Depends on just who manages that hop though. If it is a problem occurring prior to Ormuco (even at the exchange point into Ormuco) than it could be a problem with the top tier ISP's like TATA, LEvel3, Cogent, TiNet/SPA, or Verizon Business (ALTER.NET). If so, then TWC is in part responsible for the issue, and there would in fact be something TWC can do about it--as they are the ones who set up the agreement to use that specific third party ISP for transit to Ormuco. If they can't get that third party to remedy it somehow, they can change you to use one of their other routing partners.
Put in the proper perspective, then yes... TWC may have some ownership in the problem.
There is a fairly simple test you can run yourself to try to demonstrate it, and in fact was how I convinced one on-site technician they needed to escalate the problem for me. Test different VPN endpoints. Many out there offer trial or permanent free use that can provide enough usage to run some short tests. Some cap so many hours a day/week, or so much data per month on a renewing basis (like tunnelbear has a free plan that gives 500MB/month, while ones like Cyberghost or HotspotShield limit you to a few hours a day and/or so many hours a week).

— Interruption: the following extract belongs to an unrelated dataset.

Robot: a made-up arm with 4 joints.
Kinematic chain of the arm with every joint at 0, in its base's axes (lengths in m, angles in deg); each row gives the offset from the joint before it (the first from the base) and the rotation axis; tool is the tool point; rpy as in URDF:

If you can get the game to run more stable with a VPN, then it is clearly an issue with the path you are getting assigned to get to Ormuco. That is something determined by the policies of your ISP and/or who you are using for transit to get across the internet to a remote network (in this case, Ormuco). Your ISP sets the parameters for who provides that transit as well as how you get to their exchange point--a VPN allows you to bypass or at least dramatically alter those decisions.
So if using a VPN fixes things then there is a problem with the route your ISP has assigned to you and they need to either arrange to fix that route or switch you to an alternate path to avoid the troubled segments. Either solution is within their power.